• [Activity]:
An exact repetition of the data below, without images, is the expected answer.

··········

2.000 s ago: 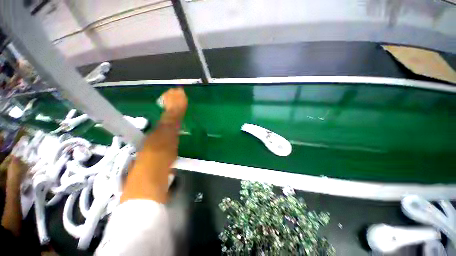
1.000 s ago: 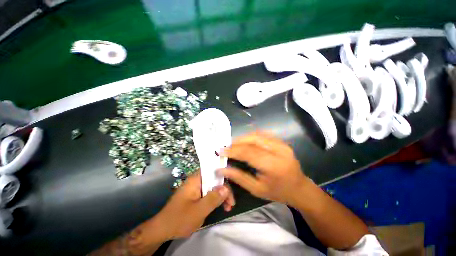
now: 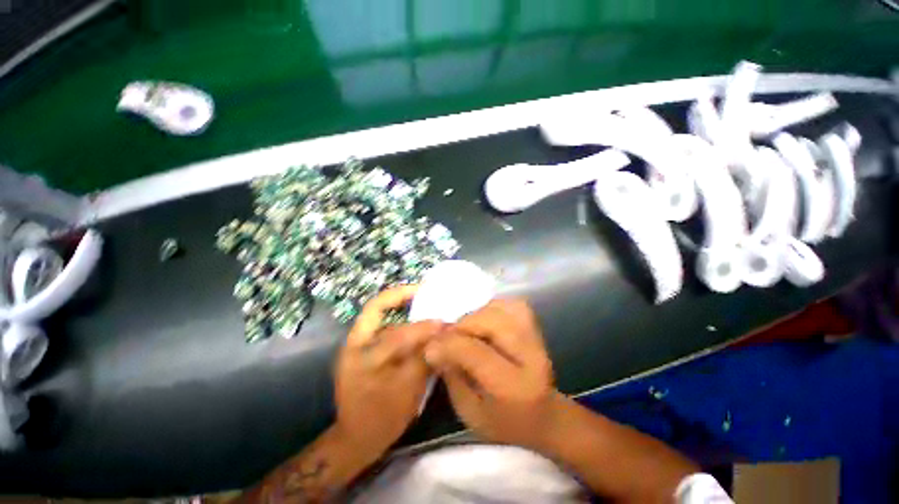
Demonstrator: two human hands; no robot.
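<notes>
A white curved housing half [image 3: 452,289] is held upright in front of me, its round head up and its lower part mostly hidden by my fingers. My left hand [image 3: 389,369] grips it from the left. My right hand [image 3: 498,369] is on it from the right, with fingertips meeting the left hand's over the shell. Whether a circuit board is between the fingertips cannot be told. A loose pile of green and silvery circuit boards [image 3: 330,241] lies just behind and left of the hands on the black bench.
Several white shells [image 3: 725,207] overlap at the right, with a single one [image 3: 518,187] nearer the middle. White ringed units [image 3: 44,285] lie at the left edge. One shell [image 3: 177,107] lies on the green belt [image 3: 256,59] behind the pale rail [image 3: 394,135].
My right fingers have closed in on the shell and my left fingers have moved up around it, covering more of it. The shell on the belt sits slightly further left.
</notes>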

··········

• [Problem solution]:
2.000 s ago: 
1.000 s ago: 
now: 
Demonstrator: two human hands; no robot.
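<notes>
A white curved housing half [image 3: 452,289] is held upright in front of me, its round head up and its lower part mostly hidden by my fingers. My left hand [image 3: 389,369] grips it from the left. My right hand [image 3: 498,369] is on it from the right, with fingertips meeting the left hand's over the shell. Whether a circuit board is between the fingertips cannot be told. A loose pile of green and silvery circuit boards [image 3: 330,241] lies just behind and left of the hands on the black bench.
Several white shells [image 3: 725,207] overlap at the right, with a single one [image 3: 518,187] nearer the middle. White ringed units [image 3: 44,285] lie at the left edge. One shell [image 3: 177,107] lies on the green belt [image 3: 256,59] behind the pale rail [image 3: 394,135].
My right fingers have closed in on the shell and my left fingers have moved up around it, covering more of it. The shell on the belt sits slightly further left.
</notes>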

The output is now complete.